Papers by Keyword: Osteogenic Activity

Abstract: The bone-like self-organized hydroxyapatite/collagen (HAp/Col) nanocomposite sponge was prepared from HAp/Col nanocomposite fibers. We analyzed osteogenic activity of human osteoblastic MG63 cells in the HAp/Col sponge under pressure/perfusion culture. Collagen (Col) sponge was used as a control. The MG63 cells were attached well and showed good proliferation in the HAp/Col sponge. The total DNA content in the HAp/Col sponge was approximately 1.8 times greater than that in the Col sponge at 21 days. The MG63 cells showed good osteogenic gene expression in the HAp/Col sponge by reverse transcription-polymerase chain reaction analysis. These result suggested that HAp/Col sponge can be useful for bone tissue engineering scaffold materials.

Abstract: The purpose of this study is to analyze osteogenic activity of human osteoblastic MG63 cells on the bone-like self-organized hydroxyapatite/collagen (HAp/Col) nanocomposite sponge cultured by a pressure/perfusion technique using collagen sponge as a control. Histological analyses, alkaline phosphatase (AlkP) protein analysis and real-time polymerase chain reaction (PCR) analyses for AlkP and glyceraldehyde-3-phosphate dehydrogenase (GAPDH) to evaluate the osteogenic activity of MG63. The MG63 cells were attached well and showed good proliferation on the HAp/Col sponge as well as in the control. The MG63 cells on HAp/Col sponge demonstrated higher osteogenic activity than those on the control. The results suggested that the HAp/Col sponge is expected to be a good scaffold for bone tissue engineering.

Abstract: The hydroxyapatite/collagen (HAp/Col) nanocomposite membrane was prepared from the HAp/Col nanocomposite fibers. The HAp/Col membrane crosslinked by a vacuum heating showed 14±2 (dry) and 1.0±0.1 (wet) MPa in tensile strengths that were enough strength to operate in both cell culture and surgical operations. Histological observation and total DNA amount analysis demonstrated that human osteoblastic cells, MG63, derived from osteosarcoma on the HAp/Col membrane adhered and proliferated well as the same as those on tissue culture polystyrene (TCPS). Real-time polymerase chain reaction analyses indicated that alkaline phosphatase gene expression on the HAp/Col membrane was 1.4 times greater than that on TCPS. These results suggested that the HAp/Col nanocomposite membrane can be utilized in bone tissue engineering scaffold as well as bone filler.

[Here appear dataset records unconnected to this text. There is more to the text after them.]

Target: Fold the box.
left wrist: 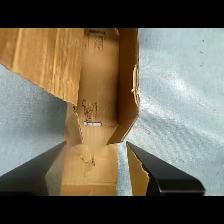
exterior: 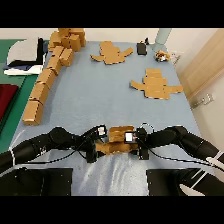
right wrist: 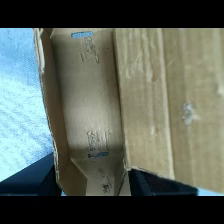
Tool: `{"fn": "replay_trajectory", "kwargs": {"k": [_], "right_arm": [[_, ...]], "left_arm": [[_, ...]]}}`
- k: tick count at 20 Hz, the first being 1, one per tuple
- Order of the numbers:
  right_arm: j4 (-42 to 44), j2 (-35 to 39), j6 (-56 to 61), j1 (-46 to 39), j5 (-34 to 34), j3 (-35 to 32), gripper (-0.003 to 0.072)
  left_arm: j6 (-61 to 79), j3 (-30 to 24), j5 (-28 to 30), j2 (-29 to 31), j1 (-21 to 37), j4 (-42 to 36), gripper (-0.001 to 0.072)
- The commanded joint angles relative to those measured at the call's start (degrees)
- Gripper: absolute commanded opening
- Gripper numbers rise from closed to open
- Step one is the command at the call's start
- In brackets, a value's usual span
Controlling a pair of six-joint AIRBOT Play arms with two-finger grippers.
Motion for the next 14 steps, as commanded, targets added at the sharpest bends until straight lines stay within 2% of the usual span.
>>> {"fn": "replay_trajectory", "kwargs": {"k": [1, 14], "right_arm": [[0.02, 0.04, 0.0, 0.04, 0.0, 0.04, 0.0512], [0.02, 0.04, 0.0, 0.04, 0.0, 0.04, 0.0511]], "left_arm": [[1.11, 0.26, 0.35, -0.02, -1.07, -0.24, 0.0342], [1.99, 3.1, 0.5, -5.16, -2.36, -1.92, 0.0343]]}}
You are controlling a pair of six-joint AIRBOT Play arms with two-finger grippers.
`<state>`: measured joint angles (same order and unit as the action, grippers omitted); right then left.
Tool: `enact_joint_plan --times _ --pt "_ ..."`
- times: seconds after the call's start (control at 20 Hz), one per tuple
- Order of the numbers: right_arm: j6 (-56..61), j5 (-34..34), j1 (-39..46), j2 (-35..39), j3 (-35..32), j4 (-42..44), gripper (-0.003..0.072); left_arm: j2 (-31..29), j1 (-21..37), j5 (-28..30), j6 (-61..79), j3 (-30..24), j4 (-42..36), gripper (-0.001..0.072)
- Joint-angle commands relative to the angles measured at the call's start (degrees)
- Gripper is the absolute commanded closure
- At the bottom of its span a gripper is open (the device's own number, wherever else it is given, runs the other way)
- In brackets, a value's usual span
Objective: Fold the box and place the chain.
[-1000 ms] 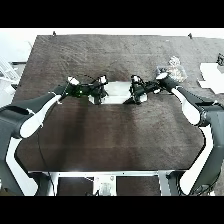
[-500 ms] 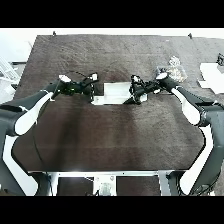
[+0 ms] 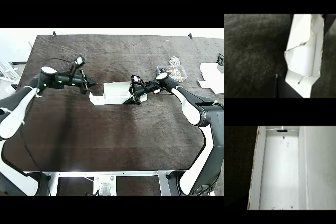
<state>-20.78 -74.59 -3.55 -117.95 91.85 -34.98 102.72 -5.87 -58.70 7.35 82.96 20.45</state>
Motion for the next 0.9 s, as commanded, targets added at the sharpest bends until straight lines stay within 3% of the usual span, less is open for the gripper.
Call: enact_joint_plan --times 0.0,0.2,0.4,0.6,0.85 --pt "-0.02 0.00 0.04 -0.02 0.00 0.02 0.0102 -3.34 4.39 -5.66 -17.18 -0.07 2.69 0.0694" --pt "-0.04 0.00 0.04 -0.02 0.00 0.02 0.0102 -4.22 7.89 -8.59 -36.37 -2.12 10.03 0.0694" --pt "-0.04 0.00 0.04 -0.02 0.00 0.02 0.0102 -4.22 7.54 -9.01 -52.68 -7.41 17.14 0.0692" --pt "-0.04 0.00 0.04 -0.02 0.00 0.02 0.0102 -4.20 7.54 -1.05 -57.40 -11.19 16.39 0.0691" --pt "-0.04 0.00 0.07 -0.02 0.00 0.02 0.0102 -3.67 7.54 0.61 -59.01 -12.02 15.72 0.0691"
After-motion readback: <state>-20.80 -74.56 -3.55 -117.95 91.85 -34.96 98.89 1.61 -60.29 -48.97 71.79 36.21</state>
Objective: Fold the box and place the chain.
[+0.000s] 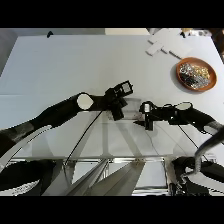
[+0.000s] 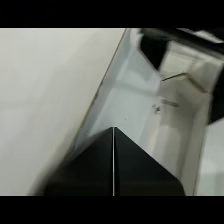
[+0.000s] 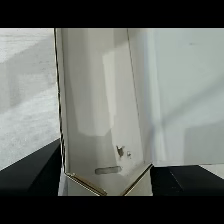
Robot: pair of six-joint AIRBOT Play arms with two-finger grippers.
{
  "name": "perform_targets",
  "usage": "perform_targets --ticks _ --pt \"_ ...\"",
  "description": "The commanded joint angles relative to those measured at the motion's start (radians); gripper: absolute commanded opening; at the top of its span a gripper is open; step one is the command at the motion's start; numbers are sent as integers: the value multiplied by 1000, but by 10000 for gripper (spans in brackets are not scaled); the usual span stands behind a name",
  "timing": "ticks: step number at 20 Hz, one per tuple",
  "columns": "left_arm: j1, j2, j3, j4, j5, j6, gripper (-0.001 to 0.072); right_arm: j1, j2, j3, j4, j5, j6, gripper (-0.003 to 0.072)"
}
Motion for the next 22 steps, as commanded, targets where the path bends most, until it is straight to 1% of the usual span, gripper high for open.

Abstract: We have cultured mesenchymal cells (MSC) on various types of ceramic disks and used these tissue-engineered ceramics for hard tissue regeneration. In this approach, observation of cultured cell morphology is important even if culture substrata are calcium phosphate ceramics, which usually show bioactive nature. However, due to the opaque nature of the ceramics, cells observation is very difficult. Here, we demonstrate light microscopic observation of rat MSC cultured on transparent β-tricalcium phosphate ceramics (β-TCP). The culture was performed in osteogenic medium. Thus, the cell differentiated into bone-forming osteoblasts, which fabricated a mineralized matrix on the ceramic disks. Microscopic observation revealed that the cascade of osteogenic differentiation after attachment/proliferation of MSC on the ceramic disks was similar to that on a culture grade polystyrene dish. These results confirmed the excellent property of β-TCP for MSC culture leading to hard tissue regeneration.